→ Task directions: Print the data exactly as written, line for line, and leave its pictures behind.

****************************************

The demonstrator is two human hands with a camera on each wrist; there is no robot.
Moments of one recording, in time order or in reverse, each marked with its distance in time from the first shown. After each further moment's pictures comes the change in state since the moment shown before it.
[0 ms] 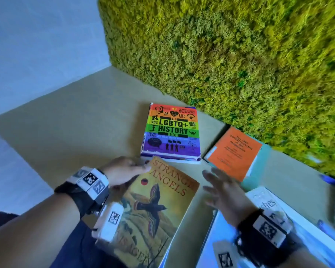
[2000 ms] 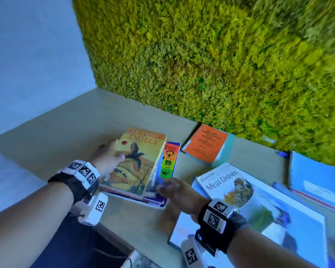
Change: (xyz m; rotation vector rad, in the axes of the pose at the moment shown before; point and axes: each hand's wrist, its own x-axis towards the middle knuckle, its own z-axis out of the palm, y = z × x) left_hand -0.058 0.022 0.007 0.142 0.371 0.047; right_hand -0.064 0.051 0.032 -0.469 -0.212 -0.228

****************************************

→ Answer to this problem:
The demonstrator is two human hands with a camera on each wrist; there is no robot.
Moments of one recording, in time order or in reverse, each marked with its distance in time from the first shown. After each further moment's pictures comes the change in state since the moment shown before it.
[0 ms] 
[2000 ms] 
Change: (xyz m; rotation vector rad, in the axes of the pose at the moment shown before; point and axes: each hand's wrist, its own x-axis towards the middle knuckle, its own z-axis out of the palm, y = z × x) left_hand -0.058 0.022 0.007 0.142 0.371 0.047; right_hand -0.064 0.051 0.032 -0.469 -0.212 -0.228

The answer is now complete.